Correlation of CD4 cells and VCAM-1 expression in the upper versus the lower GT. GTs from individual mice were divided into the upper tract (UH plus OD regions) and the lower tract (CV region) and stained for anti-CD4. The number of CD4 cells was paired with the number of VCAM-1-positive venules per square millimeter for days 0, 7, 14, 21, 35, and 49. Correlation coefficients were obtained using the Spearman rank order test; P < 0.04, n = 37 for the upper GT, and P = 0.156, n = 18 for the lower GT.

FIG. 5

Lymphocyte adherence on GT sections throughout MoPn infection.

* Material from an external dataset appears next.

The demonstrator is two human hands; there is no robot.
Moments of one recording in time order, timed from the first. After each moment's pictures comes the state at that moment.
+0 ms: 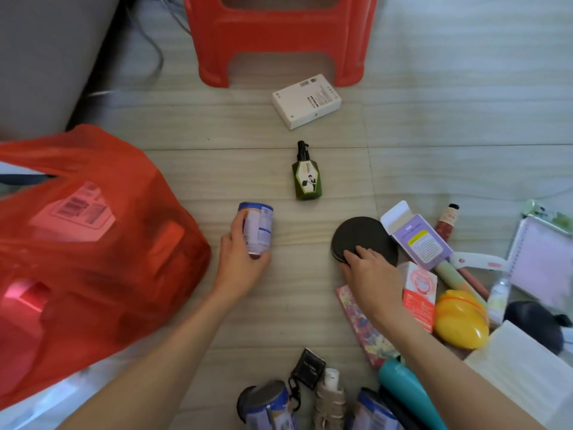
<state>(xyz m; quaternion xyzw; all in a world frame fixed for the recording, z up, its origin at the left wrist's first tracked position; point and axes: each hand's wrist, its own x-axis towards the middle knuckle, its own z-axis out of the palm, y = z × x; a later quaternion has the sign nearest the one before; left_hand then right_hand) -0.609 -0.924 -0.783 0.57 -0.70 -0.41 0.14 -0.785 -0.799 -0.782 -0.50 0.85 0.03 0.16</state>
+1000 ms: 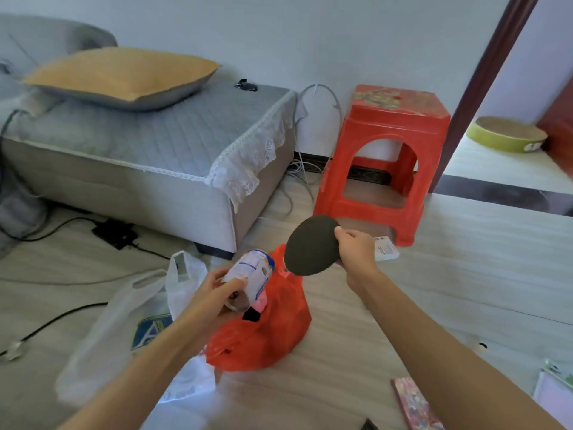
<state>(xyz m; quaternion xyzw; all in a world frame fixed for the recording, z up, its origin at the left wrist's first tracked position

MLN cells from mice infected with MoPn were harvested on day 7. Single cell suspensions (2 × 10⁶ cells) were applied to freshly cut frozen GT sections harvested at various days during the course of MoPn infection. Adherent lymphocytes from 10 to 15 venules per section were counted. Cells from multiple sections for each time point from 2 to 4 mice were counted. Each data point represents the mean ± standard error of the mean (SEM) of the number of adherent lymphocytes from 30 to 120 individual venules. ∗, P < 0.05 for the CV region on day 7 and for both the CV region and UH plus OD on day 21 compared to adherence on venules in the UH and OD at day 0, when ECAMs are not expressed (ANOVA and Dunn's post-hoc test).

FIG. 6

Blocking of lymphocyte adherence in the upper and lower regions of the GT. MLN cells from mice infected with MoPn were harvested on day 7. Monoclonal antibodies against murine VCAM-1, ICAM-1, MAdCAM-1, and an isotype-matched control antibody were incubated on freshly cut GT frozen sections for 30 min at room temperature. Single cell suspensions (2 × 10⁶ cells) were applied to freshly cut frozen GT sections from the CV region on day 7 (A) or the UH plus OD regions on day 14 (B). Adherent lymphocytes from 10 to 15 venules per section were counted. Cells from multiple sections for each time point were counted. Each data point represents the mean ± standard error of the mean (SEM) of the number of adherent lymphocytes from 90 to 139 individual venules. ∗, P < 0.05 by ANOVA and Dunnett's (A) and Dunn's (B) post-hoc test.